You guys are getting lost in numbers a bit.
Comparing titanium to steel is apples and oranges. And a misnomer in both cases.
Titanium can not match the strength of steel, not the hardness of steel. But titanium exceeds steel in some other forms of material performance. I am a knife collector and we discuss this sort of thing in great depth, with knife makers and even material physicists.
Many high end knives are made with a titanium alloy handle and a good steel alloy blade. Like a Chris Reeve Sebenza for example. Each of these has a titanium handle and an S30V steel blade. They run around $450-500 a piece, the plain one around $375-$400.
Most titanium, though it is one of the most plentiful elements on earth, is not pure titanium, so there is no one such thing as "titanium", you have to be more specific. Much of what is called "titanium" is alloyed with other materials, usually aluminum and platinum. This matters as to the material performance. So when discussing the material you have to be specific to the exact alloy of the titanium, it's very rarely pure titanium crystal and that substacne is not very useful.
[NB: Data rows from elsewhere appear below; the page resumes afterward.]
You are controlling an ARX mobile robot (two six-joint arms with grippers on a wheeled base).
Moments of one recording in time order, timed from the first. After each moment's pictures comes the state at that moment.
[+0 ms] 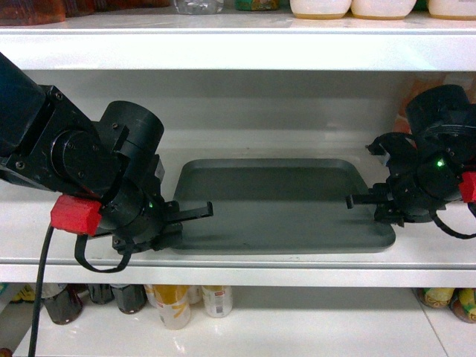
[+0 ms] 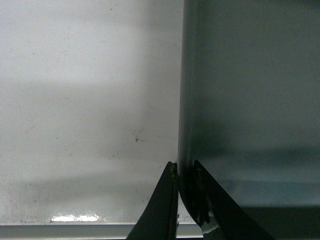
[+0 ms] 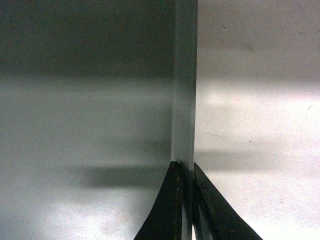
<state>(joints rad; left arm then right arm) -0.26 2.25 1.26 -0.05 -0.06 -0.39 0.09 2.39 1.50 -0.12 -0.02 0.04</state>
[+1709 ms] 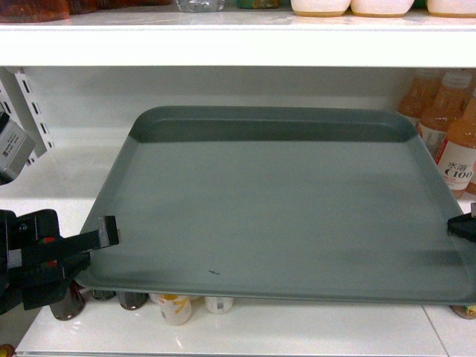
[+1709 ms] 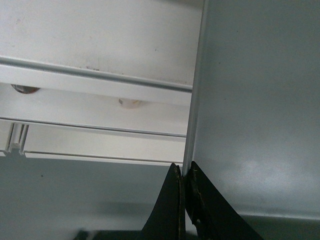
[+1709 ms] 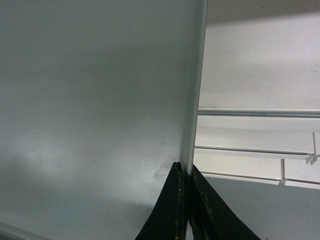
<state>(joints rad) -0.29 1.39 0.51 0.13 -0.12 -0.42 0.04 1.49 0.61 0.17 -0.25 0.16</state>
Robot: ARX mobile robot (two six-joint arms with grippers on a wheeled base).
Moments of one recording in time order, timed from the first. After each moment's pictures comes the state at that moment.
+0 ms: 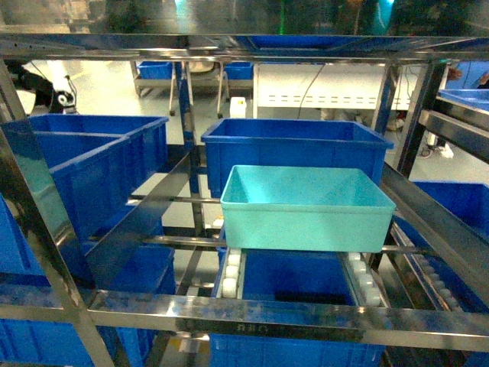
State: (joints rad) left arm -0.07 0.43 0.12 0.31 -0.06 -0.02; right arm 0.00 0.41 0.11 0.29 0.00 0.00
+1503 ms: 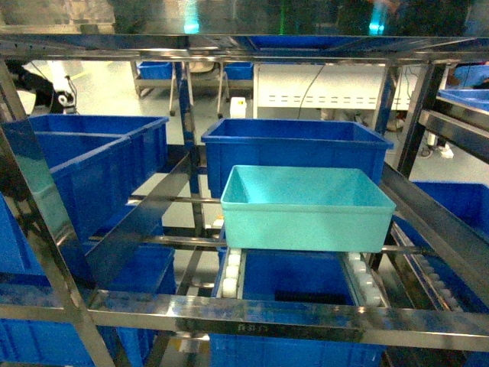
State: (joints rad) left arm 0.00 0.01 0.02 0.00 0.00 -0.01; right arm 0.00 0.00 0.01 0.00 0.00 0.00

Titanium is expensive because of the process needed to separate it from the ore(most commonly the Kroll process
if you are curious, there are other means but Kroll is far and away the most common for now), but the titanium itself is everywhere on earth, very plentiful.
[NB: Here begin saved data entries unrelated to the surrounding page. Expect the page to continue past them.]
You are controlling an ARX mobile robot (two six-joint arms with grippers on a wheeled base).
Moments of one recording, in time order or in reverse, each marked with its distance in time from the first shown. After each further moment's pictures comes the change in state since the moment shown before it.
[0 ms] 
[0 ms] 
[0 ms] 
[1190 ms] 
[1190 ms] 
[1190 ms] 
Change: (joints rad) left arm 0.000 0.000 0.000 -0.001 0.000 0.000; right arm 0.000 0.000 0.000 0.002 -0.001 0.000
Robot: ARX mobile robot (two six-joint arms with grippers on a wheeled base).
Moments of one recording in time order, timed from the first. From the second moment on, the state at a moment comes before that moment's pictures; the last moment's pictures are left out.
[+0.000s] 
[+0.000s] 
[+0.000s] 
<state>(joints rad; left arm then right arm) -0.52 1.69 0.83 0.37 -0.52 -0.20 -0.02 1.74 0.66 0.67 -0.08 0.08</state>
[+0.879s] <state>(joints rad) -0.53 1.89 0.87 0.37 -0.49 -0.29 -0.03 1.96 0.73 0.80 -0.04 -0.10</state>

Nor is there one "steel", you have to be far more specific. In fact many steels used today are alloyed with forms of platinum, and aluminum, and many other material elements. This makes modern steel very uniform in molecular and carbide structure, and able to reach hardness levels thought impossible only 10-20 years ago.
You take a ZDP189 steel? A Cowry X or Cowry Y steel? These are some of the most amazing alloys on the planet. S30V, S60V are two other 'high end' steels. Then there is good old CPM154 designed for jet aircraft engines, this is one of the most common higher-end knife steels today, or the Hitachi equivalent of ATS34. A2, D2, 1085, 1095, 52/100(great stuff), 12C27, AUS6, AUS 8, VG10, SGPS, etc... many, many steels.
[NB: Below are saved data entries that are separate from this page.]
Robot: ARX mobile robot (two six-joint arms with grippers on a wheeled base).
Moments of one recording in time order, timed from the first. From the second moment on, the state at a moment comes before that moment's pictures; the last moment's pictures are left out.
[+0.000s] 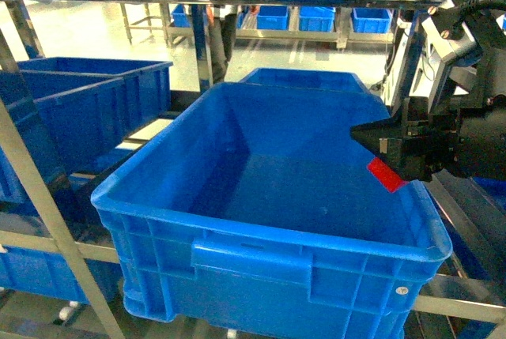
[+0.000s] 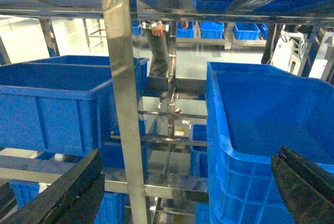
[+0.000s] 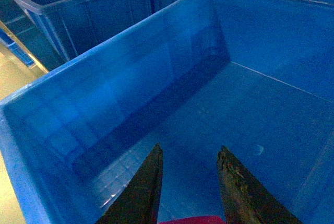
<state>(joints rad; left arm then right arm) 0.00 0.01 0.01 0.00 0.00 0.00 0.21 1.79 0.76 0.64 -0.45 0.08</state>
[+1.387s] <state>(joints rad) 0.00 0.01 0.01 0.00 0.00 0.00 0.27 1.84 0.81 0.69 -0.47 0.08</state>
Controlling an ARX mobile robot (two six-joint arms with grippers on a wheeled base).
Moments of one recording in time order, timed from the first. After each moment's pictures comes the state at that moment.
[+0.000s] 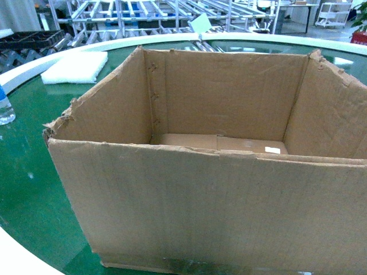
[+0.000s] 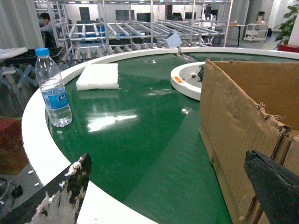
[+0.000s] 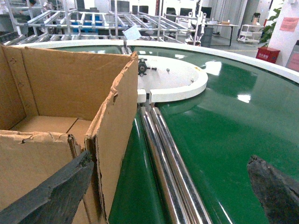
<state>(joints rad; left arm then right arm) 0.00 0.01 0.02 0.00 0.00 0.00 0.00 0.00 0.01 0.00 0.00 -0.01</state>
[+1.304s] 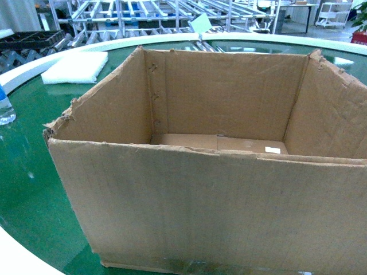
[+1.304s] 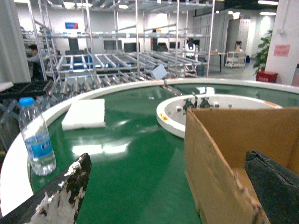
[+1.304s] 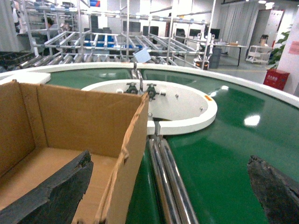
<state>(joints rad) -0.06 0.42 0.15 0.40 0.02 0.00 0.02 0.46 0.11 0.42 -0.04 -0.02</state>
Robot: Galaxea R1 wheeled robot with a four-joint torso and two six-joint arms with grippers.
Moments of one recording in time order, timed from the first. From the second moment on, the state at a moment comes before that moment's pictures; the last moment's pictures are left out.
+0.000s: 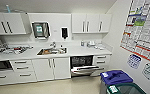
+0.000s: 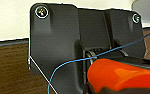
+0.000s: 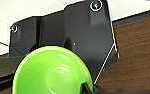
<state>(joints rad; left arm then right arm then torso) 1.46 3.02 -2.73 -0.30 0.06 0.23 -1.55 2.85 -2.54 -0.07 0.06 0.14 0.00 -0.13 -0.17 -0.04</state>
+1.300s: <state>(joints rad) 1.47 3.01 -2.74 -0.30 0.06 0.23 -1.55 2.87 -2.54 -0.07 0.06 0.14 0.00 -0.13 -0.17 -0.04</state>
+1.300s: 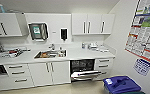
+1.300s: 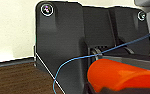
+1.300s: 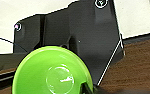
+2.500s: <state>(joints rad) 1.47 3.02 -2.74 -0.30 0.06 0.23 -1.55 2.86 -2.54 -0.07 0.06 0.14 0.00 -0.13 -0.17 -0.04</state>
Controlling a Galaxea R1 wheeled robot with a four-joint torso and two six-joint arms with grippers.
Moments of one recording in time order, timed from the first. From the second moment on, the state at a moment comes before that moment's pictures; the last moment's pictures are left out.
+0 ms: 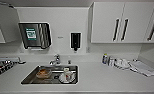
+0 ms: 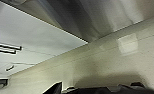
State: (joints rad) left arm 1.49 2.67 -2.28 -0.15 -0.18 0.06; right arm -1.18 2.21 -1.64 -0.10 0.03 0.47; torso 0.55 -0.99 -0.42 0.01
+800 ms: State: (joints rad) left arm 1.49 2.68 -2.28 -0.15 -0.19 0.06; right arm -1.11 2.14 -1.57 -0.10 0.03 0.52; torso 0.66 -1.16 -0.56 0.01
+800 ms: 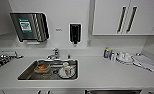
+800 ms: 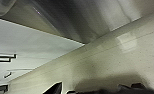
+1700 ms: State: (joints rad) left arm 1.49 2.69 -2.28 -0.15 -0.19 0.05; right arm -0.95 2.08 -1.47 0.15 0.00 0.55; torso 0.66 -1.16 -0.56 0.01
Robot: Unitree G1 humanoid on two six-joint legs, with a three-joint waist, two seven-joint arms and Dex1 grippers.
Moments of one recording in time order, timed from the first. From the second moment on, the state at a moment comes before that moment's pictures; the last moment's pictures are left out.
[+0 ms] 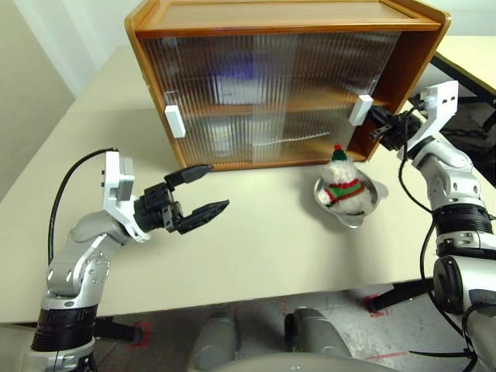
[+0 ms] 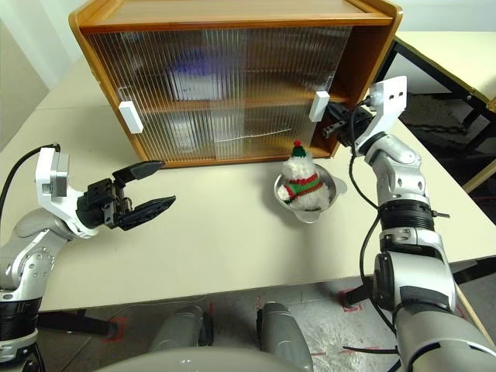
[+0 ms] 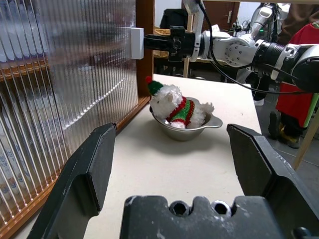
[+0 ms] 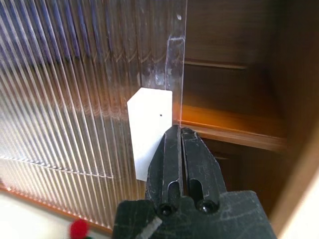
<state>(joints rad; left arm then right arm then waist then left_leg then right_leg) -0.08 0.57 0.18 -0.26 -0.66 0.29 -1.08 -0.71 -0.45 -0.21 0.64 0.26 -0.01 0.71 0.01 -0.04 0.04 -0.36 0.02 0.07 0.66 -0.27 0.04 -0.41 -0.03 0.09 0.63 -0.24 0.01</state>
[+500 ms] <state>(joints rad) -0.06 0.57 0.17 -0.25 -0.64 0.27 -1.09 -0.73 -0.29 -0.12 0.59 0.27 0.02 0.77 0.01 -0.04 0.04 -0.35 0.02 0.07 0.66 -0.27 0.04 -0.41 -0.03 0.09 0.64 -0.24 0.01</state>
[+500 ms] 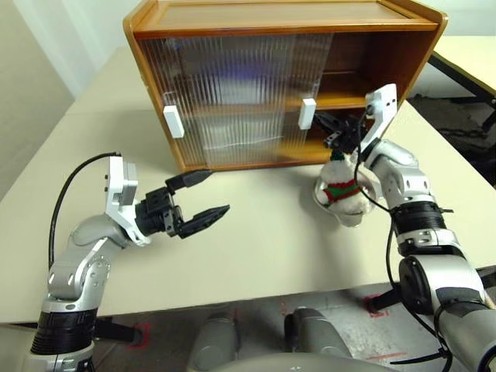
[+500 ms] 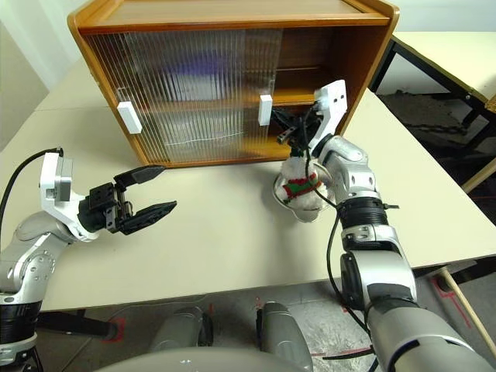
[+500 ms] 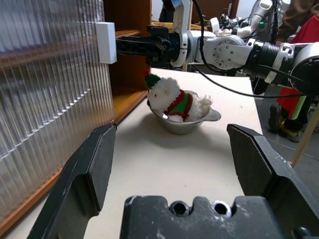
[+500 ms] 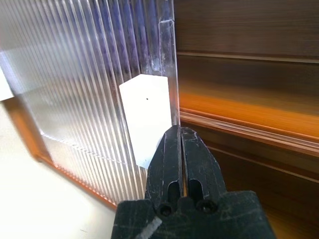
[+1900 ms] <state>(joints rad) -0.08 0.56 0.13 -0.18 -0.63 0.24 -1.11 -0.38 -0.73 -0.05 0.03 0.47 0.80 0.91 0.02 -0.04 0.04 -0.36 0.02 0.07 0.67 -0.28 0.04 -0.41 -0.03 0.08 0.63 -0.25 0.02</state>
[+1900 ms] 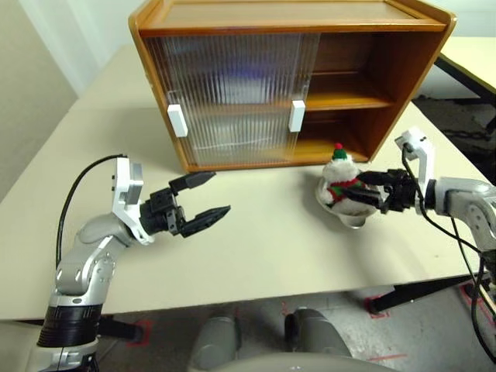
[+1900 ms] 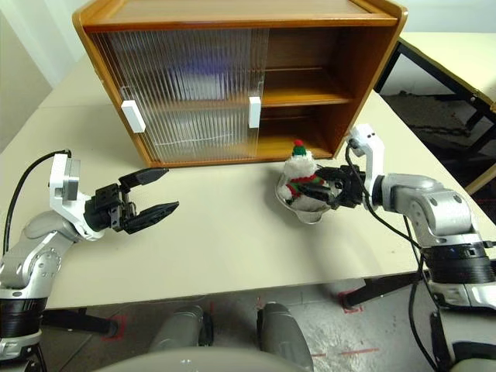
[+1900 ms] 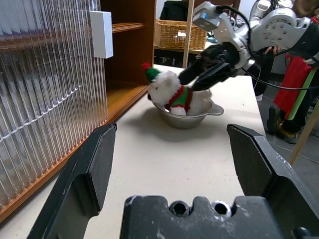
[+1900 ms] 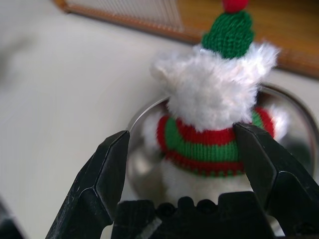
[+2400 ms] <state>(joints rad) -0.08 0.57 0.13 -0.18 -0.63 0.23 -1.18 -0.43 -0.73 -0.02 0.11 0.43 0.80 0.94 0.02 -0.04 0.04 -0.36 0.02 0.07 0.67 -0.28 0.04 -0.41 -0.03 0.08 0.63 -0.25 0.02</state>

The way a steel performs depends primarily on the way it is heat treated, this is even more important than the recipe(mixture of elements). The heat treatment of metals is the oldest and most explored form of material physics in the history of man, it literally changes the molecular matrix and the nature of the molecules themselves. So you can't make strength or performance judgements even based on the recipe(type) of steel alone either. How was it heat treated? with what Rockwell hardness in mind? Titanium is even alloyed into steels.
There is no simple answer to this question except:
In strength of any type including tensile, and hardness, steel wins by a long shot.
In resistance to temperature(very high melt point give titanium a high ceiling of 'temper') tolerance of vibration, certain types of torsion stress, strength to weight, and corrosion resistance, titanium wins.